O grupo de ameaças da Coreia do Norte, conhecido como WaterPlum, está por trás da campanha Contagious Interview, que utiliza uma nova técnica de distribuição de malware chamada StoatWaffle. Essa técnica envolve o uso de projetos maliciosos do Microsoft Visual Studio Code (VS Code), especificamente através do arquivo ’tasks.json’, que ativa a execução do malware sempre que um arquivo na pasta do projeto é aberto. O malware verifica se o Node.js está instalado e, se não estiver, o baixa e instala. Em seguida, ele se conecta a um servidor externo para baixar um downloader que executa comandos maliciosos. O StoatWaffle possui dois módulos principais: um stealer que captura credenciais de navegadores e um trojan de acesso remoto (RAT) que permite o controle do sistema infectado. A campanha também inclui a distribuição de pacotes npm maliciosos e a inserção de código JavaScript em repositórios públicos do GitHub. Os atacantes utilizam processos de recrutamento falsos para enganar desenvolvedores, visando profissionais seniores em setores como criptomoedas. A Microsoft implementou medidas de mitigação para proteger os usuários do VS Code contra essa ameaça. Essa situação destaca a necessidade de vigilância constante e medidas de segurança robustas para proteger sistemas de desenvolvimento.

Jogo gacha hackeado distribui malware e oferece lootboxes como desculpa

O RPG gacha free-to-play Duet Night Abyss sofreu um ataque cibernético na última atualização, resultando na distribuição de um malware conhecido como Umbral Stealer.
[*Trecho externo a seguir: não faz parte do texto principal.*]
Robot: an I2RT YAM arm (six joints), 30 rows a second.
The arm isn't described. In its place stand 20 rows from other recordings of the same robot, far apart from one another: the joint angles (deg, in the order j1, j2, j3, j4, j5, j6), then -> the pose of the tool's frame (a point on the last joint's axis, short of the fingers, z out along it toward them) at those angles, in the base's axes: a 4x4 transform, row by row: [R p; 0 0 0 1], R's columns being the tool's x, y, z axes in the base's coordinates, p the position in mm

Este trojan é capaz de registrar teclas pressionadas, capturar imagens da webcam e roubar credenciais e criptomoedas dos jogadores. O incidente ocorreu no dia 18 de março de 2026, e a equipe do Pan Studio, responsável pelo jogo, agiu rapidamente para corrigir a vulnerabilidade, lançando uma atualização duas horas e meia após a infecção. O malware, que é uma versão antiga de 2023, foi automaticamente detectado e isolado por muitos antivírus. Como forma de compensação, a desenvolvedora ofereceu aos jogadores lootboxes, que incluem recompensas dentro do jogo. A equipe também se comprometeu a revisar a segurança do título e pediu paciência aos usuários enquanto implementam melhorias. Este incidente destaca a importância da segurança em jogos online, especialmente em plataformas populares como a Steam.

Microsoft enfrenta problemas de acesso ao Exchange Online

A Microsoft está lidando com um problema de serviço que tem impedido intermitentemente alguns usuários de acessar suas caixas de entrada do Exchange Online através dos aplicativos móveis do Outlook e do cliente de desktop para Mac desde quinta-feira. Após investigar o incidente, identificado como EX1256020, a empresa descobriu que a causa raiz foi uma nova conta virtual introduzida recentemente. No sábado, a Microsoft começou a reverter essa mudança como uma possível solução de longo prazo, após não conseguir resolver o problema reiniciando a infraestrutura afetada. A empresa confirmou que a alteração no serviço do Exchange Online, que visava introduzir uma nova conta virtual, resultou em impactos significativos. Embora a Microsoft não tenha especificado quais regiões ou quantos usuários foram afetados, classificou a interrupção como um incidente, o que geralmente se aplica a problemas críticos de serviço com impacto visível para os usuários. Este não é o primeiro incidente recente, já que uma semana antes, a Microsoft havia resolvido outra interrupção que impedia o acesso a caixas de entrada e calendários via Outlook na web e outros protocolos de conexão do Exchange Online.